§ **HOW TO COMPLETE THIS TASK**
In the entries that follow, find the line containing "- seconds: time"; from there, copy every line exactly through the line containing "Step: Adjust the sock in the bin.".

Collected data
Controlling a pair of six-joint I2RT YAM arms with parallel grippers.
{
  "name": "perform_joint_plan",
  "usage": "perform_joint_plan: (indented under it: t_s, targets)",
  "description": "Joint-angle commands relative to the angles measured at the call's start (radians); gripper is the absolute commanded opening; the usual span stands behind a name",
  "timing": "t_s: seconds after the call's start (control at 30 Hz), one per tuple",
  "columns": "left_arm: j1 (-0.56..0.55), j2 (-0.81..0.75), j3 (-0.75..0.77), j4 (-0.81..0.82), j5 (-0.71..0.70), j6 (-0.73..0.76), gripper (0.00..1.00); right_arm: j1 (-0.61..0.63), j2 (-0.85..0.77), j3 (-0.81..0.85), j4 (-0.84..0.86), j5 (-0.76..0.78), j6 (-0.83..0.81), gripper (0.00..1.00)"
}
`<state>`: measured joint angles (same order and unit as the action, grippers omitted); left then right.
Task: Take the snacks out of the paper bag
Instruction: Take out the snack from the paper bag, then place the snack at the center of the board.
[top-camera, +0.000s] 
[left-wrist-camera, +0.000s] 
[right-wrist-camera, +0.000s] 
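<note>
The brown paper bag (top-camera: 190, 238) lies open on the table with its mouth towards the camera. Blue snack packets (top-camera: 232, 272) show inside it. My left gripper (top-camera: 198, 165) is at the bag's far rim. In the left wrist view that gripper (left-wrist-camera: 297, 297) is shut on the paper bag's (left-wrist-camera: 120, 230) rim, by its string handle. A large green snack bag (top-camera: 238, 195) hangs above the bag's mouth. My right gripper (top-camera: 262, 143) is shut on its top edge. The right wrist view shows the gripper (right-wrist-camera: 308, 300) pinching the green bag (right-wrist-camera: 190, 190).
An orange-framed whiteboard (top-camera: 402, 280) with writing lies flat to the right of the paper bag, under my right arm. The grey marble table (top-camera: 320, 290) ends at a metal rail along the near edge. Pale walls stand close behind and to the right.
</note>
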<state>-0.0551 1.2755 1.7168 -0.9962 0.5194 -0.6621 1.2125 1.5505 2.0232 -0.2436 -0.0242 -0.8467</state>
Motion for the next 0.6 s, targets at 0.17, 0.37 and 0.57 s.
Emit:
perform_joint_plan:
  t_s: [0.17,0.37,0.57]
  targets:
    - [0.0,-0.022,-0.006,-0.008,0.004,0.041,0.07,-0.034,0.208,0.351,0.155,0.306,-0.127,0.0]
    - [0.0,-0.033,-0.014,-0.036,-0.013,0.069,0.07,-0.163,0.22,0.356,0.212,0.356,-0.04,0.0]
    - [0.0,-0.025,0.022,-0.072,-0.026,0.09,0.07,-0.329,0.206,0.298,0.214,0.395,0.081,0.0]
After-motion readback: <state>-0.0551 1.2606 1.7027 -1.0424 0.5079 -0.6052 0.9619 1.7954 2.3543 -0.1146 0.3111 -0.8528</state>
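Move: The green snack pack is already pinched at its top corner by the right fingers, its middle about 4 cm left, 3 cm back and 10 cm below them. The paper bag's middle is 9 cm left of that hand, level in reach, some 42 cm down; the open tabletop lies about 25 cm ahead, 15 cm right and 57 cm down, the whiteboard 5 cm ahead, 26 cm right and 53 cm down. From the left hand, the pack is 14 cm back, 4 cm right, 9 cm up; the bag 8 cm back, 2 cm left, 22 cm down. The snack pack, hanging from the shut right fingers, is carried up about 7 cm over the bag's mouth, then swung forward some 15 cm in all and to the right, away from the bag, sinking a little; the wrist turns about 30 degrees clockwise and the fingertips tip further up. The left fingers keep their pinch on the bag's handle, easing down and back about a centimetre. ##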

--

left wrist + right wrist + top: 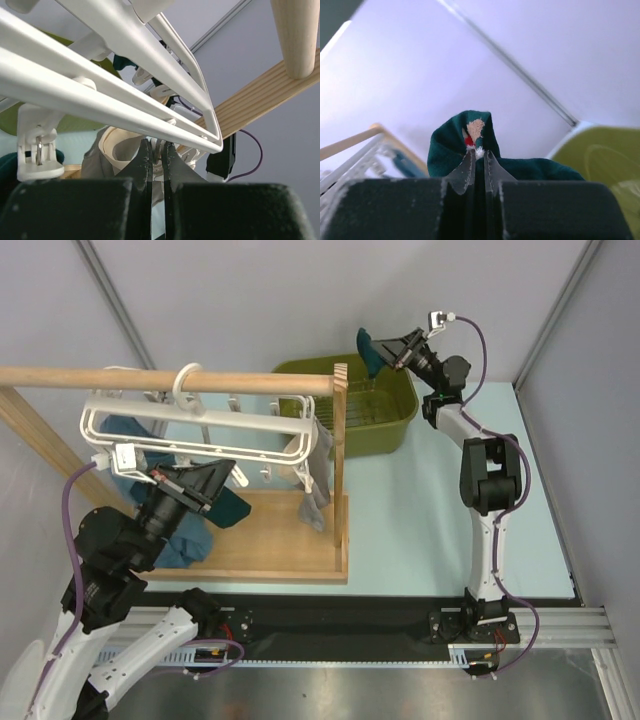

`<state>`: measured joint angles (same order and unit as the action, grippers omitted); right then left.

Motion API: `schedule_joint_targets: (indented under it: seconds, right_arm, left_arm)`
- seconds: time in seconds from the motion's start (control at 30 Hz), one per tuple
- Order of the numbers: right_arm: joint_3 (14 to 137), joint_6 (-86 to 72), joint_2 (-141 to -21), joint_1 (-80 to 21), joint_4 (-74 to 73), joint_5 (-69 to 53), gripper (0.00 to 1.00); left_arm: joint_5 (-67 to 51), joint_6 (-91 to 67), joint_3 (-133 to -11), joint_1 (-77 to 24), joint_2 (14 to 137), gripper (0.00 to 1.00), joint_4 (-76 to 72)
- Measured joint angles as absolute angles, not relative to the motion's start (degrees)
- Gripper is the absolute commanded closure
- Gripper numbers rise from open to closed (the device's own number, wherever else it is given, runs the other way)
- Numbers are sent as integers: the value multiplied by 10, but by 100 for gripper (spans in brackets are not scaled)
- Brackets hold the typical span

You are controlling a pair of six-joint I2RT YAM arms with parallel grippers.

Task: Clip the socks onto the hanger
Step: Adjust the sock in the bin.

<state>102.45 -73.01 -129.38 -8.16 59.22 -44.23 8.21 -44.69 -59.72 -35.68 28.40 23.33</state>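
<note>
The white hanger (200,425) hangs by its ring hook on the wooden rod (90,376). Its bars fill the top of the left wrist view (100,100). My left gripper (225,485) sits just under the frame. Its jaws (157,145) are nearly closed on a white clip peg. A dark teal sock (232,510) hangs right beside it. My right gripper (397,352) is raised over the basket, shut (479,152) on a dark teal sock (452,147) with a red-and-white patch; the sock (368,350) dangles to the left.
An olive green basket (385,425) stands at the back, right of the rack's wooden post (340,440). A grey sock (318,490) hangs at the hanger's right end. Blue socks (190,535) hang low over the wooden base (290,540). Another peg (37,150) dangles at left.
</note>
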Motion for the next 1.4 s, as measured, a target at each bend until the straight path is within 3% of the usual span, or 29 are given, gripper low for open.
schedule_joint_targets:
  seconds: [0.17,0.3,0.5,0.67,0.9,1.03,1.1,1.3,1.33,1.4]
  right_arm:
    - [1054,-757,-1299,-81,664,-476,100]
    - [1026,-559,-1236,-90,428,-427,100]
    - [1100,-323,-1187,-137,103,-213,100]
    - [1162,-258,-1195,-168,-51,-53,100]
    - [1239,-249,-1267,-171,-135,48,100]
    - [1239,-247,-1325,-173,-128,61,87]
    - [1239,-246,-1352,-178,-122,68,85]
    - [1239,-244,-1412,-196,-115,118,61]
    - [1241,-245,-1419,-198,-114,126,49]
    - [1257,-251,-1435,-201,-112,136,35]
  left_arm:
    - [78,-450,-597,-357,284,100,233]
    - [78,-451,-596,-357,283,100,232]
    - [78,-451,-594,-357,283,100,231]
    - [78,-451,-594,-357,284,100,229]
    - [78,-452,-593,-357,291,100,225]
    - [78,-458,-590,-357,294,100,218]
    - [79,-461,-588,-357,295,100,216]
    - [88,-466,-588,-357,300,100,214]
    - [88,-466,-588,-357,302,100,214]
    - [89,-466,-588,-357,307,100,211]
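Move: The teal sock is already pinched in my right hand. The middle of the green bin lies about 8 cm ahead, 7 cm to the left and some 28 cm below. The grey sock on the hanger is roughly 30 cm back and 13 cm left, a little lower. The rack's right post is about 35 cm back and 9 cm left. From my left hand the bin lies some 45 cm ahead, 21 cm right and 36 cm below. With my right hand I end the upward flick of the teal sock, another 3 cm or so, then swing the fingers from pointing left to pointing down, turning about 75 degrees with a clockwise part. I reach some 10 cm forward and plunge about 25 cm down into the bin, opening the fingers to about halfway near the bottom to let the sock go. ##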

§ **RESPONSE TO THE EXERCISE**
- seconds: time in seconds from the motion's start (control at 30 Hz), one per tuple
- Order of the numbers: right_arm: joint_3 (14 to 137), joint_6 (-86 to 72), joint_2 (-141 to -21), joint_1 (-80 to 21), joint_4 (-74 to 73), joint_5 (-69 to 53), gripper (0.00 to 1.00); left_arm: joint_5 (-67 to 51), joint_6 (-91 to 67), joint_3 (-133 to -11), joint_1 (-77 to 24), joint_2 (14 to 137), gripper (0.00 to 1.00), joint_4 (-76 to 72)
- Measured joint angles as absolute angles, not relative to the motion's start (degrees)
- Gripper is the absolute commanded closure
- Gripper numbers rise from open to closed (the device's own number, wherever else it is given, runs the other way)
- Numbers are sent as integers: the value multiplied by 10, but by 100 for gripper (spans in brackets are not scaled)
- Brackets hold the typical span

You are controlling a pair of six-joint I2RT YAM arms with parallel grippers.

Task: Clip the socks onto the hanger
Step: Adjust the sock in the bin.

There is nothing more to add to this answer.